EXERCISE REQUIREMENTS:
Would you pull out every line of the material that contains the string "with"?

SOURCE RECORDS:
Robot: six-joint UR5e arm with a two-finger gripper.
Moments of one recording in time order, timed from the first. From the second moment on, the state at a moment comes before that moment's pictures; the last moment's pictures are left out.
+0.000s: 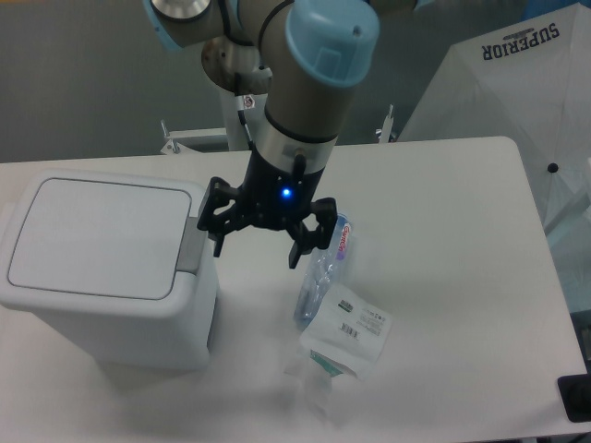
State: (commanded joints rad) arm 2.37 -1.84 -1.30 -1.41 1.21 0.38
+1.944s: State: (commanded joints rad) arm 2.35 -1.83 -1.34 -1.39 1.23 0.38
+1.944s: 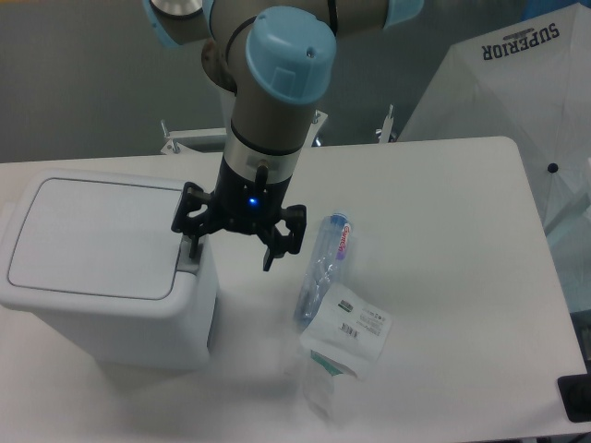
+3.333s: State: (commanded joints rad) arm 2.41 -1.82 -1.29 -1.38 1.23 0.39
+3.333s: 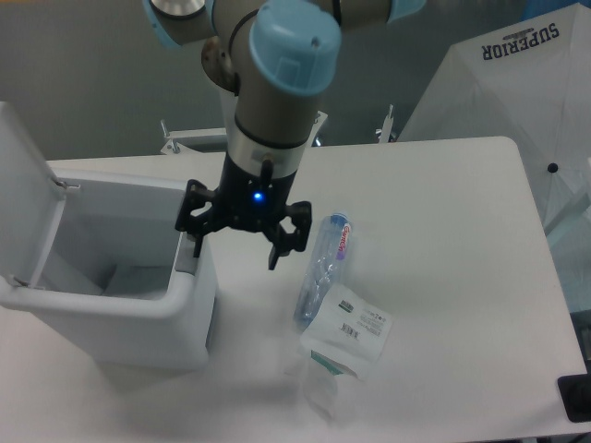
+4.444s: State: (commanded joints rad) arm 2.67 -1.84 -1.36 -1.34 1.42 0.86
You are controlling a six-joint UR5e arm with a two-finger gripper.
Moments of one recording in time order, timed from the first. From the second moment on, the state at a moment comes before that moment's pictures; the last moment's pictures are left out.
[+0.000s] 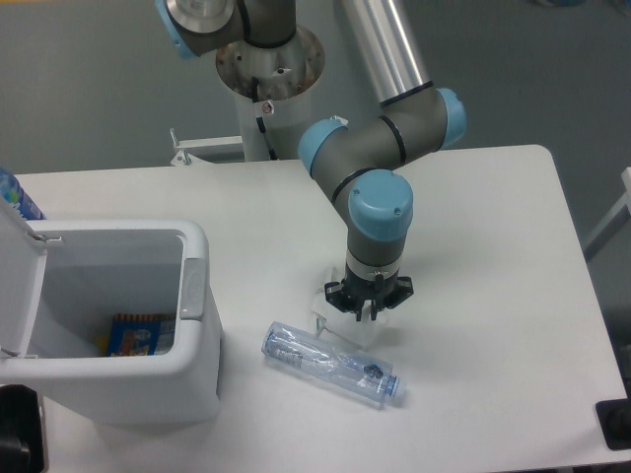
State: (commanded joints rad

TASK ANSWER:
Robot: six-joint UR5e arm with a two-finger gripper.
You are controlling a six-joint UR5e arm with a two-finger gripper.

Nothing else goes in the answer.